For technical matters associated with milling and COVID-19, the NAMA point person has been Dale Nellor, vice president of government and technical affairs.
Nellor was responsible for tracking developments at the FDA and the Centers for Disease Control and Prevention, with particular regard to FDA regulatory activities and personal protective equipment, such as masks, social distancing and related areas. He also has focused on milling ingredients.
“Dale has been very effective in providing awareness to FDA on the potential impact of supply chain disruptions of ingredients important to the milling industry such as benzoyl peroxide and enrichments” McCarthy said. “Right now we aren’t seeing ingredient shortages, but we want to be prepared to assist NAMA members quickly if the situation changes so product continues to flow.
Other important transportation issues include one pursued with the Ag Transportation Coalition, seeking to make sure truck stops would remain open nationwide.
“There was a measure afoot to stop the trucks from going into truck stops across the country,” McCarthy said. “The states were closing them down, and the truck stop operators’ privately owned ones were being shut down because of COVID-19. Both of those have now remained open.”
Another potential disruption averted was a proposal that would have required truck drivers moving either way across the US-Canadian border to self-quarantine for 14 days following the border crossing.
“We worked with the Canadian Millers Association and with the Ag Transportation Coalition to reverse that, and we also worked with the task force at the White House and the DHS (the Department of Homeland Security),” McCarthy said. “DHS got directly involved in that to make sure that those drivers as long as they weren’t getting out of the cabs and doing a lot of socializing or anything like that then they did not have to quarantine.”
Responding quickly to numerous issues emerging in Washington while still consulting with the milling industry’s leadership was critical, McCarthy said, and NAMA established what it called a mini task force for this purpose. Members of the task force included Dan Dye, CEO of Ardent Mills, LLC, Denver, Colorado, US; Harper, president of Hopkinsville Milling Co., Hopkinsville, Kentucky, US; D. Ford Mennel, president of The Mennel Milling Co., Fostoria, Ohio, US; and Rick L. Schwein, president of Grain Millers, Inc., Eden Prairie, Minnesota, US. The group holds conference calls twice weekly with NAMA staff.
“Often there’s a letter that’s been proposed, and we’ve got to get it to the Hill today,” McCarthy said. “I need a quick turnaround. So I’ve used that task force of our board to essentially allow me to get quick answers on topics that come up. It’s been very effective, very helpful that those four members could say ‘yes’ or ‘I think we better raise this up to the full executive committee.’”

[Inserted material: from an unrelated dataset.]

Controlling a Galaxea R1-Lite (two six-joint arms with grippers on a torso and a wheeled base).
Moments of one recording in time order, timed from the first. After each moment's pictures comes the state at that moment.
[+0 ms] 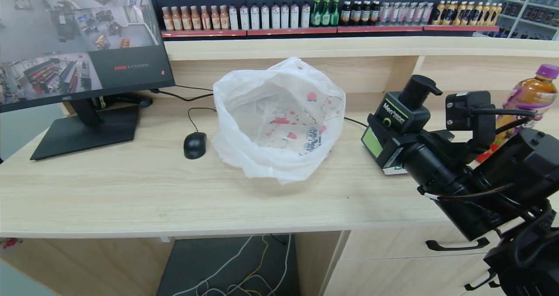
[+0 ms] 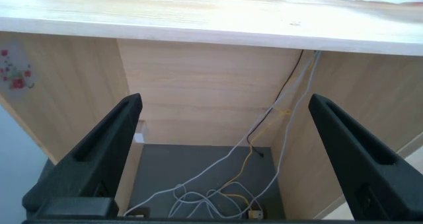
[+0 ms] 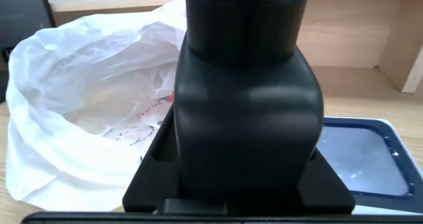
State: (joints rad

Spearheading communications with the milling members has been Christopher Clark, vice president of communications and administration.
Among the more consequential issues NAMA and the broader food industry is addressing is preparation for the possibility milling employees test positive for COVID-19. Given the nature of the pandemic, the likelihood of such a development is high, Clark said.
“Right now you can see that hitting some of these other food categories, really detrimentally to the meat industry,” he said. “Certainly that is something that we really wanted to move fast on and help our members prepare for.”
Engaging various federal agencies with FBIA and other food industry partners, together with guidance from Hogan Lovells US LLP on food law/regulations, as well as DSM Strategic Communications on crisis management communications, has been key to ensuring the milling industry is prepared, Clark said.
The range of issues facing NAMA’s staff has been a considerable challenge, McCarthy said.
“I have been very proud of the staff,” he said. “They are extremely nimble and really stepped up to the plate and made important progress for the milling industry.”